Вскоре, а именно в половине четвертого, в сторожке прозвенел будильник. Сонно ворча, охранник Николай Зубов сунул ноги в стоящие наготове валенки, натянул бушлат, шапку и рукавицы, сунул в зубы сигарету, чтобы взбодриться, и, позевывая, отправился в обход. Выйдя на крыльцо, он по привычке бросил взгляд на окна второго этажа главного корпуса и слегка удивился, заметив мелькнувший в третьем от угла окне тонкий луч света – не синего, как от сигнального фонарика Шмяка, а белого. В такой перемене Николай не усмотрел ничего странного и удивительного: эти светодиодные штуковины стоят копейки, и предприимчивые китайцы приноровились встраивать их во все подряд – в мобильные телефоны, зажигалки, шариковые ручки, брелоки для ключей и бог знает во что еще. Зачастую человек приобретает их мимоходом, попутно, сам того не желая: кончился газ в зажигалке, купил новую, а она с фонариком… В общем, цвет луча – ерунда на постном масле. Удивительно было другое: с чего это Шмяку не спится в такой поздний час? Гляди ты, и коньяк его не берет…
Закончив обход, он снова, уже нарочно, посмотрел на окно Шмяка и опять заметил скользнувший по стеклу тонкий белый луч. Николай выбросил окурок в сугроб и пожал плечами: «Что за народ!
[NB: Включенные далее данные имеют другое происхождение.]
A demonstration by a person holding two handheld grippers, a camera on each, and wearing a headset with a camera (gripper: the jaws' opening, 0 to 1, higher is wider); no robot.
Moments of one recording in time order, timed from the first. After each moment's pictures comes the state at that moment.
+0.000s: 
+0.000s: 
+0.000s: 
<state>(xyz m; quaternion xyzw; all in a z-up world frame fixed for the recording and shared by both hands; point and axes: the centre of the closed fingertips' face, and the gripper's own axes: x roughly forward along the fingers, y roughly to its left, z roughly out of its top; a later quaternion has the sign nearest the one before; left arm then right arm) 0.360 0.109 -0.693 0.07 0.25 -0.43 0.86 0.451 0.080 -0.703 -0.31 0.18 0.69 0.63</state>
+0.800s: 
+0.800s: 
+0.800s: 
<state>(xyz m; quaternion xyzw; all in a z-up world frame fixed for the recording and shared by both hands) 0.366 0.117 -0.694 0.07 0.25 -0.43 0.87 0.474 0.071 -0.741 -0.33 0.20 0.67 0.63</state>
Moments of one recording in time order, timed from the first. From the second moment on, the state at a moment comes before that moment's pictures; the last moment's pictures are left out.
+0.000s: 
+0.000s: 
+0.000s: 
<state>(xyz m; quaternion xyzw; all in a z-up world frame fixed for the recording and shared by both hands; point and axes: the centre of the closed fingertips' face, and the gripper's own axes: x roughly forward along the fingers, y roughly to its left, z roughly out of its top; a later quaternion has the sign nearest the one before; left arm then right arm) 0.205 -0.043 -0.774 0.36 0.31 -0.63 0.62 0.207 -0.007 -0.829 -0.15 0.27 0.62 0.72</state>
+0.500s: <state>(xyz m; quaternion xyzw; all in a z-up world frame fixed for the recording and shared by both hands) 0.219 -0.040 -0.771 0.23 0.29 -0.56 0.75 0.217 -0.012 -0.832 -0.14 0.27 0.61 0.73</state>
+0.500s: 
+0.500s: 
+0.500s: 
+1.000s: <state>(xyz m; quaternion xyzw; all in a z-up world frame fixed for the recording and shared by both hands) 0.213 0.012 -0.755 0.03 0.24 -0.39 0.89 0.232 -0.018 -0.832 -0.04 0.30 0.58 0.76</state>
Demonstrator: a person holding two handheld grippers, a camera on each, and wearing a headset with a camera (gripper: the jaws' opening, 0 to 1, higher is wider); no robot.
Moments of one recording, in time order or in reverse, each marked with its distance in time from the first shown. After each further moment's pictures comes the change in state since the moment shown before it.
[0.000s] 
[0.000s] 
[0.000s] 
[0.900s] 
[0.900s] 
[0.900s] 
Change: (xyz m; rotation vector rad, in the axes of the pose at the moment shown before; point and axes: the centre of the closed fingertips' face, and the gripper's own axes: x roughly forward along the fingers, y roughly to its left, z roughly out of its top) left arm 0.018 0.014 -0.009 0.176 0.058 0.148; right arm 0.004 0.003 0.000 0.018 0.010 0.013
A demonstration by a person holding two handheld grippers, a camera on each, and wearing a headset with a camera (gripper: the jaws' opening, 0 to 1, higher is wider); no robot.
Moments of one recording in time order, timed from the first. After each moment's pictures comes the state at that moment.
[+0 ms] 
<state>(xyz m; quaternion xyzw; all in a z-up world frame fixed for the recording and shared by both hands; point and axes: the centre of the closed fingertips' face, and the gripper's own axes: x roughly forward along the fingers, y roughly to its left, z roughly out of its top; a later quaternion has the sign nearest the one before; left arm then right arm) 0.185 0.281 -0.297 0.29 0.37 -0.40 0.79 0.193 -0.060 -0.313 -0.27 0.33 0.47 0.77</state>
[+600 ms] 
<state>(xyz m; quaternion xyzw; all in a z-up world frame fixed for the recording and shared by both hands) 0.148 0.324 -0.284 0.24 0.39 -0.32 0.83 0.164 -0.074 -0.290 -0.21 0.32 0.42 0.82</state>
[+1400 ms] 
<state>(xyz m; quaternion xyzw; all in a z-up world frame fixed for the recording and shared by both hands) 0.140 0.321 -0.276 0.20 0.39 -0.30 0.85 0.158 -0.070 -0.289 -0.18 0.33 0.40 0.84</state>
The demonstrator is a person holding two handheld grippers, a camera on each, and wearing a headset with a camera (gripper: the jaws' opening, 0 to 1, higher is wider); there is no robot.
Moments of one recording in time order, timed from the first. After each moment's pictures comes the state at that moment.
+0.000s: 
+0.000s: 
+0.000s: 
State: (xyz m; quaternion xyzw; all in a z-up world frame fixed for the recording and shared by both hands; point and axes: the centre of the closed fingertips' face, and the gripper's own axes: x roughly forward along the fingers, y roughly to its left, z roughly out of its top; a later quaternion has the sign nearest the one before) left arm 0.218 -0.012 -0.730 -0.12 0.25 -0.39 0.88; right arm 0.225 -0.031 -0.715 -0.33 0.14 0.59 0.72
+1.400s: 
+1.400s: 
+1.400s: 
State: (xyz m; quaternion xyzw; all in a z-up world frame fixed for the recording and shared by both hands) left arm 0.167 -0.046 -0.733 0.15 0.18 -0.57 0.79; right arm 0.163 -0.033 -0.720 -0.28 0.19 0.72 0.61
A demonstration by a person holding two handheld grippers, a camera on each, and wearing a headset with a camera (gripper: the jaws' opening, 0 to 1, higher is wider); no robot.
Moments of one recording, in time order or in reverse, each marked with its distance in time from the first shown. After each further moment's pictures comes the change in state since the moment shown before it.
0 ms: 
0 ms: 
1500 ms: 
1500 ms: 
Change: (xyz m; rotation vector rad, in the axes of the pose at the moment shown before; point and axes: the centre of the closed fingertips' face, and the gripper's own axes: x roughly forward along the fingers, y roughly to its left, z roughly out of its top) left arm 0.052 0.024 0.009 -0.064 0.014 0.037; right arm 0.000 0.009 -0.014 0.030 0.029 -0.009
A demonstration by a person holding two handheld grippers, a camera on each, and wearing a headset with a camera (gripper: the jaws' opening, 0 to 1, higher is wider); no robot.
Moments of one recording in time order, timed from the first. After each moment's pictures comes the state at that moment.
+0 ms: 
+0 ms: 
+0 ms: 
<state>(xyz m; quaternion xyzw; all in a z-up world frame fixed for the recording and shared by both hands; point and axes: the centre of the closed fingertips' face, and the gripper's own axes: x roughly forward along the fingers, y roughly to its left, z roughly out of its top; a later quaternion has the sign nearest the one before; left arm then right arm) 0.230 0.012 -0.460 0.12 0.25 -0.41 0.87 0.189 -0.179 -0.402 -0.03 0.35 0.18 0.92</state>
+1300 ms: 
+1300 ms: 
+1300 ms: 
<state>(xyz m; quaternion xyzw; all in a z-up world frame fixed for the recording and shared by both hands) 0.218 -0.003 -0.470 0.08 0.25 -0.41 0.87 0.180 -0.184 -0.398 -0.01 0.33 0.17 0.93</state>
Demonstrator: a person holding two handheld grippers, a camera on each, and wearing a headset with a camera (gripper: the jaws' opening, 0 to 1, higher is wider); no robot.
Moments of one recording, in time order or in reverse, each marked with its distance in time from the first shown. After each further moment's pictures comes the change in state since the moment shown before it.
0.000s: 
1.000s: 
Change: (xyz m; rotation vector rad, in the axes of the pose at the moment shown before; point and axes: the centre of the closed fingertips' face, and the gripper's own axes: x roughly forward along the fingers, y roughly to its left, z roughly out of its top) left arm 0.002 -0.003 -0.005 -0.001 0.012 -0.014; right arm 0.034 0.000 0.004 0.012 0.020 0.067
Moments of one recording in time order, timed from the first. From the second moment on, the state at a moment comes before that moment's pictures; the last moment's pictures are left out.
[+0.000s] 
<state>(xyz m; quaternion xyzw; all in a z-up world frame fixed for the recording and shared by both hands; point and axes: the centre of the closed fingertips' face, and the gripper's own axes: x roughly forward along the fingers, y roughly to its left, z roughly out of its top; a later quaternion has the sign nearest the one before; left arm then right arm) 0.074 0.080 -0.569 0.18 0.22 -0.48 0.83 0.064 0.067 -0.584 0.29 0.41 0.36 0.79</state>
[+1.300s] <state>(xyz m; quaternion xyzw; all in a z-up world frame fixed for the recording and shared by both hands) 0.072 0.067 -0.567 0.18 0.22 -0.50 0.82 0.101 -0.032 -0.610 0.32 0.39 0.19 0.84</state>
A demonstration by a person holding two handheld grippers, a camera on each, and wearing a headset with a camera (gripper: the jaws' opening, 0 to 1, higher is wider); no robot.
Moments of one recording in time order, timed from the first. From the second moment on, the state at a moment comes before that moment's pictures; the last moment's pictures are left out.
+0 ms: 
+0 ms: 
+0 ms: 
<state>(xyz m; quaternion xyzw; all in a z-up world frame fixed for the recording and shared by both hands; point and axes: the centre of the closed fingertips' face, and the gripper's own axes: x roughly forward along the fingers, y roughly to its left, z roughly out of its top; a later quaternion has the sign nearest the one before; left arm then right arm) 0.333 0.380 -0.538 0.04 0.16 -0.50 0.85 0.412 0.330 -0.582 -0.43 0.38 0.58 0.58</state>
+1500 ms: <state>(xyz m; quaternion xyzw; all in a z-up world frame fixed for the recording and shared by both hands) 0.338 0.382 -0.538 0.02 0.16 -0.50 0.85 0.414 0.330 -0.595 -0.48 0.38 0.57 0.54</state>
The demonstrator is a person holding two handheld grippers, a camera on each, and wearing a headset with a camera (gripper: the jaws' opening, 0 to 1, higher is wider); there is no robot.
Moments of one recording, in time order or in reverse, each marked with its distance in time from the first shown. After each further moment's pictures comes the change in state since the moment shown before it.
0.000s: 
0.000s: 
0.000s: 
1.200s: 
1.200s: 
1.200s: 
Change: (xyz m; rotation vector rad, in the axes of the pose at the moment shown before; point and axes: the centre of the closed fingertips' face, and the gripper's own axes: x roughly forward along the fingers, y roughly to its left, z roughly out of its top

Теплая комната, мягкая постель, все удобства, вплоть до хорошей выпивки и дорогих сигарет, – живи да радуйся! Никаких обязанностей, одни сплошные права, и в первую очередь самое сладкое из всех конституционных прав российского гражданина – право на отдых. Нет, ему обязательно надо колобродить в четвертом часу утра, когда все нормальные люди десятый сон видят!» Сочувственно вздохнув: «Старость не радость», охранник смел снег с валенок стоящим у двери веником и, сладко позевывая, отправился досыпать.
Глава IV. Конверт Шмяка
1Наутро Шмяка нашли мертвым.
Эту неприятную находку сделал, разумеется, Женька Соколкин – единственный человек во всем пансионате, не считая разве что главврача Семена Тихоновича, имевший более или менее свободный доступ в палату номер двенадцать.
Когда над лесом забрезжил серенький февральский рассвет, электричество еще не дали. Снега за ночь навалило столько, что мать категорически запретила Женьке даже думать о том, чтобы идти в школу. Даже не попытавшись притвориться, что огорчен этим запретом, Евгений свет Иванович наскоро позавтракал, натянул куртку и весело отбыл по своим утренним делам. Коль скоро он остался на территории пансионата, в число этих дел следовало автоматически включить доставку завтрака Шмяку и приборку в его комнате – а значит, и очередную беседу. Со временем, попривыкнув, Женька начал находить эти беседы довольно занимательными, а рассказы Шмяка – не такими завиральными, как казалось поначалу. Мужик он был явно непростой, с богатой биографией, и тут, в пансионате, как начал понимать Женька, вовсе не лечился, а от кого-то прятался.